** What is required **
Quote exactly, and only, the lines of the material below from the line with "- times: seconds" through the line with "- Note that".
* * *
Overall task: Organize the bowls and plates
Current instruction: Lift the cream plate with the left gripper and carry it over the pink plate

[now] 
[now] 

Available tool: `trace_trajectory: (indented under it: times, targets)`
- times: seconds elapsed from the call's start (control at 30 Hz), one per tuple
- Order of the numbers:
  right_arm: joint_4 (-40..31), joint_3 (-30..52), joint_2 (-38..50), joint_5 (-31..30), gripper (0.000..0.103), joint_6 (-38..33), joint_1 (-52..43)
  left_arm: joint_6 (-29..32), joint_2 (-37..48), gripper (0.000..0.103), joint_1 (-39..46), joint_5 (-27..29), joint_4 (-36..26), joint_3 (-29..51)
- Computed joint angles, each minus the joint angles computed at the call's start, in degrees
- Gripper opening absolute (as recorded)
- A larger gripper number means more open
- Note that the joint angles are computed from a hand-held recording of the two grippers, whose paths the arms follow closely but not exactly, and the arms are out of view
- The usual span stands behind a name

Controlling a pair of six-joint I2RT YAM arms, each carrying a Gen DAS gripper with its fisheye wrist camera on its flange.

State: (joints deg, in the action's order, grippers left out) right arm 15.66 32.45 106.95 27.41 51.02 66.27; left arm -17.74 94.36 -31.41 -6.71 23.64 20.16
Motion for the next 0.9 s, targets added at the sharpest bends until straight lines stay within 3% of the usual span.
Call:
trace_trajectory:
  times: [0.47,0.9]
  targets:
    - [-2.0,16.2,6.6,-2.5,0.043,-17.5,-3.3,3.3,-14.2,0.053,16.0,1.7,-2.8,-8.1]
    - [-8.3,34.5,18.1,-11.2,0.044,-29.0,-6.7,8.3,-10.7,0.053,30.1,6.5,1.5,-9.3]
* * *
** Worked solution **
- times: seconds elapsed from the call's start (control at 30 Hz), one per tuple
- Order of the numbers:
  right_arm: joint_4 (-40..31), joint_3 (-30..52), joint_2 (-38..50), joint_5 (-31..30), gripper (0.000..0.103), joint_6 (-38..33), joint_1 (-52..43)
  left_arm: joint_6 (-29..32), joint_2 (-37..48), gripper (0.000..0.103), joint_1 (-39..46), joint_5 (-27..29), joint_4 (-36..26), joint_3 (-29..51)
- Computed joint angles, each minus the joint angles computed at the call's start, in degrees
- Gripper opening absolute (as recorded)
- A larger gripper number means more open
- Note that the joint angles are computed from a hand-held recording of the two grippers, whose paths the arms follow closely but not exactly, and the arms are out of view

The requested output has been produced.